These products are designed to be deliberately deceptive. They exist to prey
on the desperate and uninformed.

I honestly don't know the point of the Obama-era rule referenced in this
article. To me this is simpler:

\- "Fees" that scale with the loan size aren't fees. They're interest and
should be legally treated as such. This would subject the loans to state usury
laws.

\- Providers should disclose what the annual interest rate is for the loan the
borrower is intending to take out.

\- Payday loans should be prohibited from being mortgage loans. This is an
esoteric point but in some states to get around state laws on payday loans,
they're treated as mortgage loans. This also adds the problem that someone
could lose their house from payday loans.

\- Come to think of it, primary residences should be excluded from being taken
to repay payday loans.

------
CompelTechnic
The profit margin on payday loans is not nearly as good as one would think. I
know that there are concerns about allowing people to fall into traps, but the
statistics on profit margin make me think that these companies are not
predatory. The high interest rate on these loans doesn't go into heaps of
profit so much as it reflects the true costs to offer this type of loan.

In some ideal libertarian-ish world, these payday loan shops would still be
allowed to exist, but nobody would use them, because they would recognize them
as a bad deal. This is not the world we live in.

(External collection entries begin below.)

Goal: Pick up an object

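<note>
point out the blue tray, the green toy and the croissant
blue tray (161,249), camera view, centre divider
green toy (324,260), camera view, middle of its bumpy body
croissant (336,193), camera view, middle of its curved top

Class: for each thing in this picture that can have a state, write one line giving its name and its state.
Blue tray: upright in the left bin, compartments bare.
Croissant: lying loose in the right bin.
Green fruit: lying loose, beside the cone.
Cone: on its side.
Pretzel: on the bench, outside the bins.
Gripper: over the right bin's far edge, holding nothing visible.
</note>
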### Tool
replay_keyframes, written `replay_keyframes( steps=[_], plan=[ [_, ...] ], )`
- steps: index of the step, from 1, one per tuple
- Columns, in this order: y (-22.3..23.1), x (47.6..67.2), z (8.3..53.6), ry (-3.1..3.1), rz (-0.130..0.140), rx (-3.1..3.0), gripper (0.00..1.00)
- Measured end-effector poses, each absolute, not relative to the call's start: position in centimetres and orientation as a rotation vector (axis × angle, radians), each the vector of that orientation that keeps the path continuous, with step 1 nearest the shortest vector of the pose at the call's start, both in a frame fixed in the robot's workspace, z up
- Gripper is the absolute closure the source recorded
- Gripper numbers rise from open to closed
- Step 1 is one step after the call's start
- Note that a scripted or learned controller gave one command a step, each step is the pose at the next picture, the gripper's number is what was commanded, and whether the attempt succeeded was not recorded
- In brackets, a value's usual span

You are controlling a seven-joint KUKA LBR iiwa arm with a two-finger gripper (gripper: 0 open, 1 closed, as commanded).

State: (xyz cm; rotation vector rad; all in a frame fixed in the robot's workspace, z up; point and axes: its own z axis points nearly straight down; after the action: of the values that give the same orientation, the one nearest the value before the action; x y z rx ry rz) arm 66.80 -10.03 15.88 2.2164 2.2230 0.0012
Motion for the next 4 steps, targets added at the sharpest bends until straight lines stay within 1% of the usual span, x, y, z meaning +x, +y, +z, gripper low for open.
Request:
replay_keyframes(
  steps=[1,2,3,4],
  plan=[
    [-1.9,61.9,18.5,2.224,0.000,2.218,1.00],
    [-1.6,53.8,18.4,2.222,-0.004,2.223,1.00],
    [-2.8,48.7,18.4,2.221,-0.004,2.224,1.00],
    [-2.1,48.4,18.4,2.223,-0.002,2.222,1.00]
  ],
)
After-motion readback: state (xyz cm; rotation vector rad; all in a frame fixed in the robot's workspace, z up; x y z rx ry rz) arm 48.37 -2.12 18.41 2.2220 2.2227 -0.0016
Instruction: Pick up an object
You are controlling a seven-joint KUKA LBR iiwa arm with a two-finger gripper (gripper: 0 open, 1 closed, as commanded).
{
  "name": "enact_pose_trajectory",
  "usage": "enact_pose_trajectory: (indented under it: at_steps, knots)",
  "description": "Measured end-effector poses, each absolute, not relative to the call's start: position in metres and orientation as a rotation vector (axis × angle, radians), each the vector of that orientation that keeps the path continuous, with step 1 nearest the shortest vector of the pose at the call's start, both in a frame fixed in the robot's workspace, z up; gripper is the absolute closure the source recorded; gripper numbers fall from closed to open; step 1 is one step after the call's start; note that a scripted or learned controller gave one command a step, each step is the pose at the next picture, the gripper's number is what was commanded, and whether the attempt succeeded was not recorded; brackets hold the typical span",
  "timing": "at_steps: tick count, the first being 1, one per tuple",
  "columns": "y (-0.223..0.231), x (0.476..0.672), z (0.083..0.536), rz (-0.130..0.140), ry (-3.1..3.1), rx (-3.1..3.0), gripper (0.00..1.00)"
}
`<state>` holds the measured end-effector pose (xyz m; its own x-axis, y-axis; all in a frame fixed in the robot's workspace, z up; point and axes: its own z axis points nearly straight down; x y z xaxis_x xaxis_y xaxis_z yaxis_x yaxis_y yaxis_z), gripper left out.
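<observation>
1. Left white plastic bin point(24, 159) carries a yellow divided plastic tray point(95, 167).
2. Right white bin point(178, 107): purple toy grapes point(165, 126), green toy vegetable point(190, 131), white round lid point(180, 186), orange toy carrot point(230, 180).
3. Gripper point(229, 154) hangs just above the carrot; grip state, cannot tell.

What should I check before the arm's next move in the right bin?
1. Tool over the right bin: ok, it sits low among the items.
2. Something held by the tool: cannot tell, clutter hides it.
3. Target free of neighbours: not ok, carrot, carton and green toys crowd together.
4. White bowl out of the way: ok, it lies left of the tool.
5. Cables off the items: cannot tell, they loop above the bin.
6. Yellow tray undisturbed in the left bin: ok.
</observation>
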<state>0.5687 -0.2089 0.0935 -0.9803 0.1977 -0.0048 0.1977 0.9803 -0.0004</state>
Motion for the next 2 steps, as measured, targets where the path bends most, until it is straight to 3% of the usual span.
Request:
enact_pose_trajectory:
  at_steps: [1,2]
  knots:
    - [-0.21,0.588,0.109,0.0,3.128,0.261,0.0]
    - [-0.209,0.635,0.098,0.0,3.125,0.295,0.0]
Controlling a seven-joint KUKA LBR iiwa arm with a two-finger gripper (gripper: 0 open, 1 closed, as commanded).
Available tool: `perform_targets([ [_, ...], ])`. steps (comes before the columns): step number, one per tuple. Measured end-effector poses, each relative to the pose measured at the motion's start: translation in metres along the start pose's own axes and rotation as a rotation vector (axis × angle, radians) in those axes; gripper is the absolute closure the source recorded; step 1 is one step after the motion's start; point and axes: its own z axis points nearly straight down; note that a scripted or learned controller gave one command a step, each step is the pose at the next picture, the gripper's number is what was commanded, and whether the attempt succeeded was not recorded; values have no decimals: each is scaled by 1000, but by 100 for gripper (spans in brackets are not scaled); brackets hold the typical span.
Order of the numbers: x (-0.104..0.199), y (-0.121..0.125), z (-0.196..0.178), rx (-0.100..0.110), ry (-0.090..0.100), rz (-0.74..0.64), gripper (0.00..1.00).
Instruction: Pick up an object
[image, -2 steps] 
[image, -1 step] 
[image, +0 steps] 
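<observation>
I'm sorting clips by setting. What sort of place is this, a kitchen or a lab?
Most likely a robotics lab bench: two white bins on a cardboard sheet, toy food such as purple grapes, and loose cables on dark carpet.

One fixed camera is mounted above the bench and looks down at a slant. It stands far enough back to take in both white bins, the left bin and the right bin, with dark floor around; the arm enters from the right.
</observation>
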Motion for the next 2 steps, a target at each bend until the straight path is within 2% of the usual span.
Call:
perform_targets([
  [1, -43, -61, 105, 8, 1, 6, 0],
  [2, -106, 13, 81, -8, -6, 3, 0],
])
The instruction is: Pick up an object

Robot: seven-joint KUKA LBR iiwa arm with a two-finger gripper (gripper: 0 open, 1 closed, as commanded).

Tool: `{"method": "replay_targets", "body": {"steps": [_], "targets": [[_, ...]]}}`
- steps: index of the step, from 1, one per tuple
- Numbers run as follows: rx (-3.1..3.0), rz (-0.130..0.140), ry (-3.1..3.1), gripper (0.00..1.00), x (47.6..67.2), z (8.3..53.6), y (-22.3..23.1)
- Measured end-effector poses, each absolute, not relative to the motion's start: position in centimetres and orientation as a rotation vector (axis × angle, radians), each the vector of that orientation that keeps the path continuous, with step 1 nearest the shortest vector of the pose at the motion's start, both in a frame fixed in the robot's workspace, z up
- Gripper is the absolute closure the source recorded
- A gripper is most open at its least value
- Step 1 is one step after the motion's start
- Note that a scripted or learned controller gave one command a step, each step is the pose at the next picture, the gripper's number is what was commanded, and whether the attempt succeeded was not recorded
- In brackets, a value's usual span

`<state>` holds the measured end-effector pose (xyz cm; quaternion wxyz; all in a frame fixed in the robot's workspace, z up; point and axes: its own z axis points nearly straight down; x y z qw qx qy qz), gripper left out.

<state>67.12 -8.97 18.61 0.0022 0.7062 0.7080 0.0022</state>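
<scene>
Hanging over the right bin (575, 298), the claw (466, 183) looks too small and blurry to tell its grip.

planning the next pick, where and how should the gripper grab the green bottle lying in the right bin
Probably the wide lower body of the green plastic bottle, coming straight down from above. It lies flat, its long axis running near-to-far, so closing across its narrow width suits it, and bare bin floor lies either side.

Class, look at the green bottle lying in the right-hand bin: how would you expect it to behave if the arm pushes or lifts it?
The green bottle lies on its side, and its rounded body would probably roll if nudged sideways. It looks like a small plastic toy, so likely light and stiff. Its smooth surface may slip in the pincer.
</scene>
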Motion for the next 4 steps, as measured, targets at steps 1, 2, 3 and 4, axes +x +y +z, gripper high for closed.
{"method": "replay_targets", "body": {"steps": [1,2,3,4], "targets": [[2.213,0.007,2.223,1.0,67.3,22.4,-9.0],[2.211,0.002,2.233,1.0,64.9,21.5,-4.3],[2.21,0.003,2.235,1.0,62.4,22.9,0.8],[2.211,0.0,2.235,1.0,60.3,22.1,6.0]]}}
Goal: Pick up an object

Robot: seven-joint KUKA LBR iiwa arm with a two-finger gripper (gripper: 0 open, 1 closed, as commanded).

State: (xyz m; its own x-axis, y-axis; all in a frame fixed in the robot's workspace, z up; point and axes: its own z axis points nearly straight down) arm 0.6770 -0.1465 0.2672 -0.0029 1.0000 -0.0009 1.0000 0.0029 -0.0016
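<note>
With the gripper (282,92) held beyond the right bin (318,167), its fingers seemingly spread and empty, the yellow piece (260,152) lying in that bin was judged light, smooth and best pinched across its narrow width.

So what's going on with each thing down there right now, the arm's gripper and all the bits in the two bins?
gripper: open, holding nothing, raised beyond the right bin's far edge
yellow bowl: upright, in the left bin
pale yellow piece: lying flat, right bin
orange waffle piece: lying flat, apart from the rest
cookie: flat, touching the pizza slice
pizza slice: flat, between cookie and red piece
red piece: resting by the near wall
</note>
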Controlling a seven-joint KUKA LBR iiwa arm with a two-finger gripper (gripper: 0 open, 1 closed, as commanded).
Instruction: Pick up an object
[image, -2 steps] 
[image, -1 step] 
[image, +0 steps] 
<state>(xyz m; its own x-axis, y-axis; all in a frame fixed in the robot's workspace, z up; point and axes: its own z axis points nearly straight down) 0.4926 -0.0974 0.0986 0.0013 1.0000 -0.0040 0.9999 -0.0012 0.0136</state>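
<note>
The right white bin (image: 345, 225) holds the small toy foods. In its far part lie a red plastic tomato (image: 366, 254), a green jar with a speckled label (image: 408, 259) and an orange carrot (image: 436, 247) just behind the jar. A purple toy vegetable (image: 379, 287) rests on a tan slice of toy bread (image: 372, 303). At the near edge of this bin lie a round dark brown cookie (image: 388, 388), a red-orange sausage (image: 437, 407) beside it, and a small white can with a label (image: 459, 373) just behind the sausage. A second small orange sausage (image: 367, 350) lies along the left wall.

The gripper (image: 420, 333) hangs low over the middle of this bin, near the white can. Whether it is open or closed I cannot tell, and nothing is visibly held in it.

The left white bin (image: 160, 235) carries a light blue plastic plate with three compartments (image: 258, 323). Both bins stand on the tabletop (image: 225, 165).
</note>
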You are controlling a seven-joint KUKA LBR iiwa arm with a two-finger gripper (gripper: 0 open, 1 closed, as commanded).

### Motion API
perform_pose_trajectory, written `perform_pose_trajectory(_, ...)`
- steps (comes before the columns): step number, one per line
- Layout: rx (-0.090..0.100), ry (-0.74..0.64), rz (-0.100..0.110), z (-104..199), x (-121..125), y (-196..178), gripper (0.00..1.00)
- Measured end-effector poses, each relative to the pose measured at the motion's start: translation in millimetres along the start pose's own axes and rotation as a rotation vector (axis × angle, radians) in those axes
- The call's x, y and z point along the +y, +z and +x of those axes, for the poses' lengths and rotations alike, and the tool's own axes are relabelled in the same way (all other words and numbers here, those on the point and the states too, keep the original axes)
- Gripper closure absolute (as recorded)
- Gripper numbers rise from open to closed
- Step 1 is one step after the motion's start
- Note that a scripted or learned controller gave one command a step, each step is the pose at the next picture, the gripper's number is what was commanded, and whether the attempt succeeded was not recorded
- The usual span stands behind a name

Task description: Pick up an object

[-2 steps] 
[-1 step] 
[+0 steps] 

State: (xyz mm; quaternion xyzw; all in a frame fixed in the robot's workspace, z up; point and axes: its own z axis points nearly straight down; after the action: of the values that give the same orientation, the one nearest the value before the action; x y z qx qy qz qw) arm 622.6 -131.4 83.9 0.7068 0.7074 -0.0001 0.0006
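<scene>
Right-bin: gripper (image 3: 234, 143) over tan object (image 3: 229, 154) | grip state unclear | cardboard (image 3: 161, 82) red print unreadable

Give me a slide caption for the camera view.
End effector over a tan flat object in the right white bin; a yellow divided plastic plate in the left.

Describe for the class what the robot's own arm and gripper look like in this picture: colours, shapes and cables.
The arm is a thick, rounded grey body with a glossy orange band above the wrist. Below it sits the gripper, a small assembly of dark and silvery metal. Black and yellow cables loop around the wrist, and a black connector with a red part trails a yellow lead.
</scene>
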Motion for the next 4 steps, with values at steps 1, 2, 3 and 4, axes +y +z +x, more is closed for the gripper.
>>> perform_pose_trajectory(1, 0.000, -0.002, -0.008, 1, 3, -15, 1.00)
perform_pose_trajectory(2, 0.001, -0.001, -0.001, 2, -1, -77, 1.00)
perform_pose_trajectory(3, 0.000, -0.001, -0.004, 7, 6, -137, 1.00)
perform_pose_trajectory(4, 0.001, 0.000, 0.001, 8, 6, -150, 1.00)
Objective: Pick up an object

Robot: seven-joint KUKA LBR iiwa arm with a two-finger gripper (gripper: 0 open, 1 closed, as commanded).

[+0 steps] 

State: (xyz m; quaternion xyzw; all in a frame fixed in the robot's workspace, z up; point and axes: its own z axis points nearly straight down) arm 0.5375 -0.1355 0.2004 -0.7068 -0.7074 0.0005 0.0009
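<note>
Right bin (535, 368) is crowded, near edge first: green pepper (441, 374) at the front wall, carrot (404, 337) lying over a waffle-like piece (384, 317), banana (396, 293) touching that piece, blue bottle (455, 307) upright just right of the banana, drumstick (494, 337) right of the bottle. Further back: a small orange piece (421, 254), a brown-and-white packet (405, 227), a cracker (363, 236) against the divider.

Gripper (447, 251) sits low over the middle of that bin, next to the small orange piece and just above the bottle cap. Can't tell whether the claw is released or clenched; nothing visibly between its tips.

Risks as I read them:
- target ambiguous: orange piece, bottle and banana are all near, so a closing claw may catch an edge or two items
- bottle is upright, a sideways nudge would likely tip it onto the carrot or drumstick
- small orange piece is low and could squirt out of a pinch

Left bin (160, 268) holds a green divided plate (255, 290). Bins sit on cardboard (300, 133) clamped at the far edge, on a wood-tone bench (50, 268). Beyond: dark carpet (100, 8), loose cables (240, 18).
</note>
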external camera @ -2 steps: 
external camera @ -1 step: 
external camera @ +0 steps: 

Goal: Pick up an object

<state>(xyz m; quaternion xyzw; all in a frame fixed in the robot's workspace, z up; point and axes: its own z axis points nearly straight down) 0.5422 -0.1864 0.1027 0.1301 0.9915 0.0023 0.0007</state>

I'll just link to the google results regarding profit margin, because my first
result was from adamsmith.org, and I'm at least trying to present my evidence
neutrally.

[https://www.google.com/search?q=profit+margin+on+payday+loan...](https://www.google.com/search?q=profit+margin+on+payday+loans&rlz=1C1NHXL_enUS715US715&oq=profit+margin+on+payday+loans&aqs=chrome..69i57j0.6796j0j7&sourceid=chrome&ie=UTF-8)

------
wazoox
In civilised countries, usury is strictly forbidden. Period. [eyes rolling].